Cloudera Impala is a SQL query engine for Hadoop. Impala is supposed to be better suited for real-time SQL queries, compared to MapReduce-based, batch processing software like Hive or Pig. The former is not dependent on MapReduce. In one of the ongoing projects which is running Impala on Hadoop, I had to configure connecting to it via PHP – so that the web developers can start using it.
This blog post explains to query Impala using PHP and ODBC. What’s more, Cloudera (the company behind Impala) provides an RPM for ODBC drivers for Impala. Following is how to install, configure and use Impala ODBC drivers with PHP (version 5.4) on CentOS 7 (64bit) Linux distribution.
Download the Impala ODBC drivers from http://www.cloudera.com/content/cloudera/en/downloads/connectors/impala/odbc/impala-odbc-v2-5-29.html. On this page, click on “Download Bits” button against Linux RHEL6 – 64 Bit. After filling up the popup form, the RPM will start downloading. As of this writing the filename of the RPM is ClouderaImpalaODBC-2.5.29.1009-1.el6.x86_64.rpm.
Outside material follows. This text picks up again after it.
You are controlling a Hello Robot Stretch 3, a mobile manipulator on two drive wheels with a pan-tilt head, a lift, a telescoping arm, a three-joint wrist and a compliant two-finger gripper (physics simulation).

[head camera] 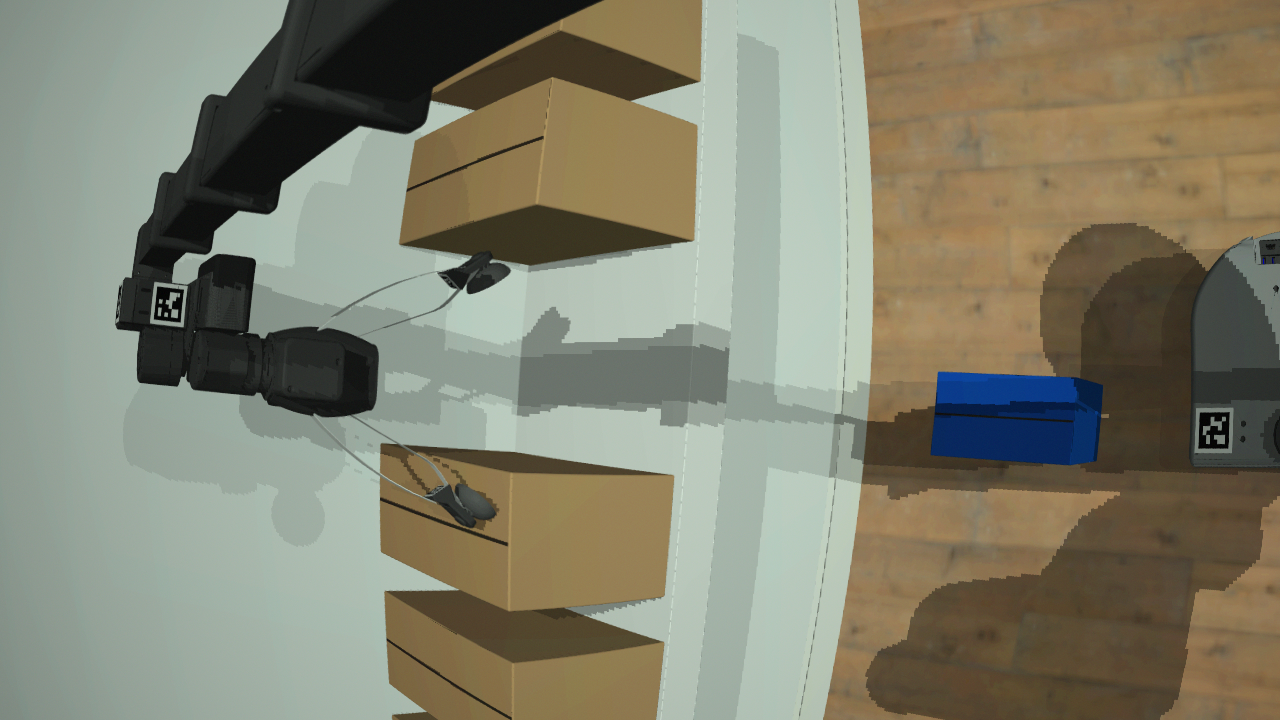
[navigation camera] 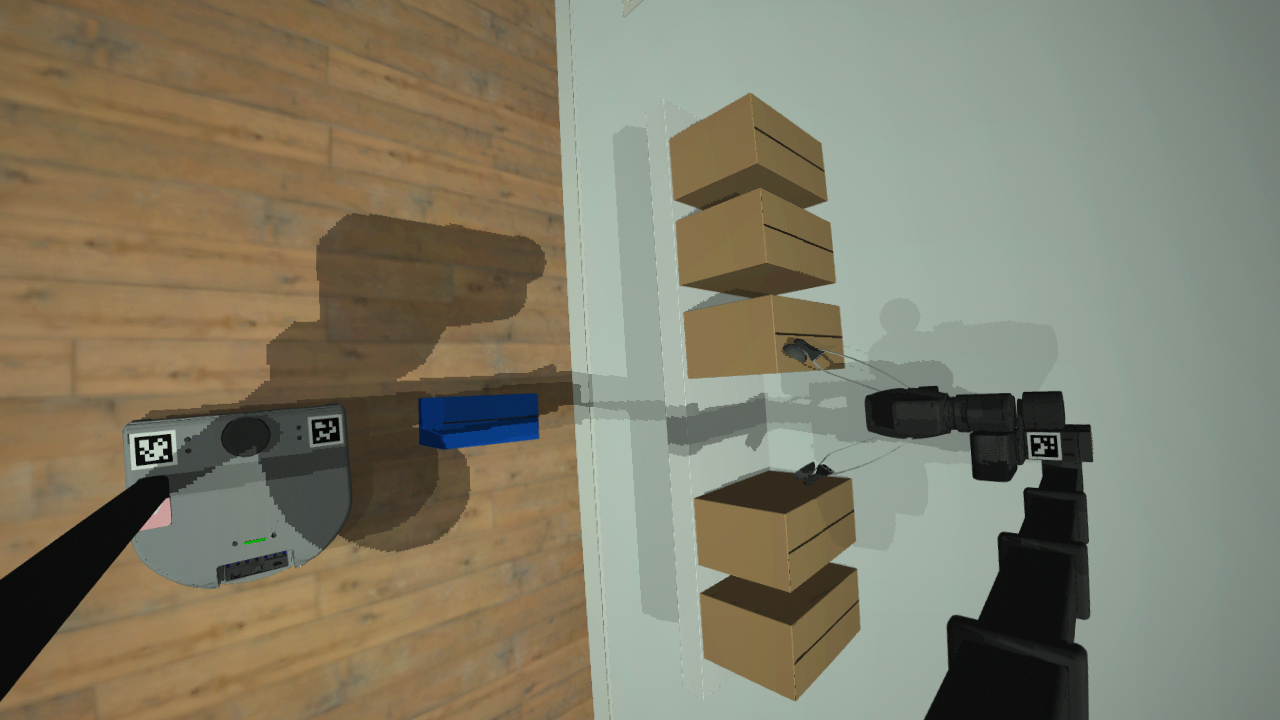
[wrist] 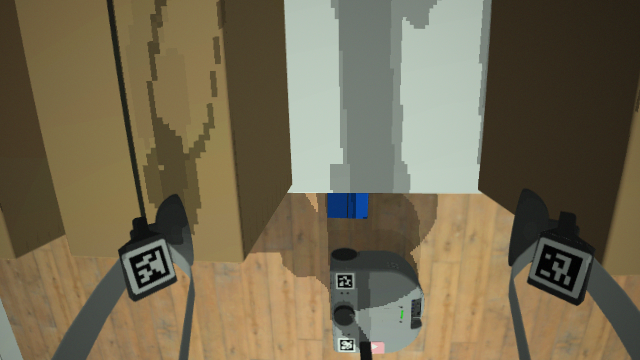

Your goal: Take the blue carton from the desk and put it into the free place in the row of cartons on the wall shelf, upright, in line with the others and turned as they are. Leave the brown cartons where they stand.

Install this RPM on your PHP powered web server as:
rpm -ivh ClouderaImpalaODBC-2.5.29.1009-1.el6.x86_64.rpm
On CentOS 7, the above command will fail with the following error:
cyrus-sasl-gssapi >= 2.1.22 is needed by ClouderaImpalaODBC-2.5.29.1009-1.x86_64 cyrus-sasl-plain >= 2.1.22 is needed by ClouderaImpalaODBC-2.5.29.1009-1.x86_64 libsasl2.so.2()(64bit) is needed by ClouderaImpalaODBC-2.5.29.1009-1.x86_64
Now install cyrus-sasl-gssapi and cyrus-sasl-plain as follows:
yum install cyrus-sasl-gssapi cyrus-sasl-plain
Now again issue:
rpm -ivh ClouderaImpalaODBC-2.5.29.1009-1.el6.x86_64.rpm
This should now leave you with only one error:
libsasl2.so.2()(64bit) is needed by ClouderaImpalaODBC-2.5.29.1009-1.x86_64
Next, install the rpm with –nodeps option as:
rpm -ivh ClouderaImpalaODBC-2.5.29.1009-1.el6.x86_64.rpm --nodeps
To fix the libsasl2.so.2, issue the following command:
ln -s /usr/lib64/libsasl2.so.3 /usr/lib64/libsasl2.so.2
Install unixODBC as follows:
yum install unixODBC
Configure the ODBC
Copy the files odbc.ini and odbcinst.ini, found in /opt/cloudera/impalaodbc/Setup, to /etc directory (overwrite the existing files). Next, open the file named cloudera.impalaodbc.ini, found in the directory /opt/cloudera/impalaodbc/lib/64, in a text editor. Comment out (by prefixing a #) the line which says ODBCInstLib=libiodbcinst.so as follows:
#ODBCInstLib=libiodbcinst.so
Next, add the following line towards the end of the file:
ODBCInstLib=libodbcinst.so
Save the file.
The PHP side
Install php-odbc as:
yum install php-odbc
Reload Apache web server as:
service httpd reload
Now the following PHP code should work and query data in Impala via ODBC:
<?php $dsn = "DSN=Sample Cloudera Impala DSN 64;host=192.168.0.5;port=21050;database=bigdata;"; $conn = odbc_connect($dsn, '', ''); $result = odbc_exec($conn, "select * from tbl limit 10"); while($row = odbc_fetch_array($result)) print_r($row); ?>
In the above code, substitute 192.168.0.5 to the name or IP address of the machine running Impala datanode. If you point it to the namenode, you will get the following error:
PHP Warning: odbc_connect(): SQL error: [unixODBC][Cloudera][ImpalaODBC] (100) Error from the Impala Thrift API: connect() failed: Connection refused, SQL state S1000 in SQLConnect
Substitute bigdata in the DSN with the name of the database. And, substitute the name of the table (tbl) in the query select * from tbl limit 10.
This blog post is aimed to get you started with PHP ODBC and Impala with the default configuration, with minimal changes. So feel free to change the ugly DSN name “Sample Cloudera Impala DSN 64″ in /etc/odbcinst.ini, /etc/odbc.ini and in the PHP script.